BeefCutBottomSirloin.svgPink area is where Tri tip  that is all I smoke.  I did't care for brisket.  The reason I like it is that it has a nice layer of fat over it.  A gentleman that is a professional chef here in Vegas told me that it is the best cut for smoking.  The layer of fat keeps the roast so moist and tender.  The fat also adds flavor.   I marinate or brine it and add a little tenderizer.  It is fantastic.

post #18 of 22

The tri tip is from the bottom sirloin butt which is often separated into the ball tip, the flap, and the tri tip.


Tri tips can come trimmed (NAMP/IMPS 185D) or untrimmed (NAMP/IMPS 185C).  I prefer mine untrimmed, but many people like the fat cap off. This is why tri tips in the store can look so different at times.

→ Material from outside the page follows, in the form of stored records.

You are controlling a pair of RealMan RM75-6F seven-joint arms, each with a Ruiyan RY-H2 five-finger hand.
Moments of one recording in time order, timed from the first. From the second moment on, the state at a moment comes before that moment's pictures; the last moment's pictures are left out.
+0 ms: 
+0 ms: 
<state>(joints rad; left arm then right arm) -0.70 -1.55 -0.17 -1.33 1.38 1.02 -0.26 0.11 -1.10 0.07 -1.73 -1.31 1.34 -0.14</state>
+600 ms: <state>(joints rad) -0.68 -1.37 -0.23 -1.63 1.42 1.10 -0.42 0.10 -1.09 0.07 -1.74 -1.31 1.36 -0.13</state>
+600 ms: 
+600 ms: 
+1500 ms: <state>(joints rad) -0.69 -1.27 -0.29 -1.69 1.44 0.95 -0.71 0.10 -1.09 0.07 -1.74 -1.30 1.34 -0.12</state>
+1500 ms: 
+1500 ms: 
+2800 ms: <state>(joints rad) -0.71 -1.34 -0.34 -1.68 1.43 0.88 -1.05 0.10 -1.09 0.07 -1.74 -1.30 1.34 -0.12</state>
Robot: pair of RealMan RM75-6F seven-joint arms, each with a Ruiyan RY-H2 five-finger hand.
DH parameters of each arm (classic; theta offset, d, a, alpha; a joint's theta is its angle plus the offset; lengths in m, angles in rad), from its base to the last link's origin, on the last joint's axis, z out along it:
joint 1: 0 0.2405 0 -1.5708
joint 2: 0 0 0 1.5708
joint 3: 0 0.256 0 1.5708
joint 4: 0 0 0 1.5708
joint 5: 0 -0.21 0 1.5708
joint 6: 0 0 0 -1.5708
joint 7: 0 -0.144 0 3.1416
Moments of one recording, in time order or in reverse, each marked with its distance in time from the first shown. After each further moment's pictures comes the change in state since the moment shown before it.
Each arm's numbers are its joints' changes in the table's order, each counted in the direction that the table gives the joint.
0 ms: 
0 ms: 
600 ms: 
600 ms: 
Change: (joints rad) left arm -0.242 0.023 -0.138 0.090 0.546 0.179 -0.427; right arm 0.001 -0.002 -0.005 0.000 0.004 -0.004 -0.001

Good luck and good smoking.



post #19 of 22
Thread Starter 

I know that is what I said T Johnson was asking that is why I posted the diagram of the different cuts on the diagram of beef.  So many ask so I thought the diagram would be useful to every one.  It also gives alternate name.

post #20 of 22

Here's a post I did a couple years ago on tri-tip:




Shows what Venture was referring to.


Actually, it looks more like a top sirloin or possibly a ball tip.  What did it weigh?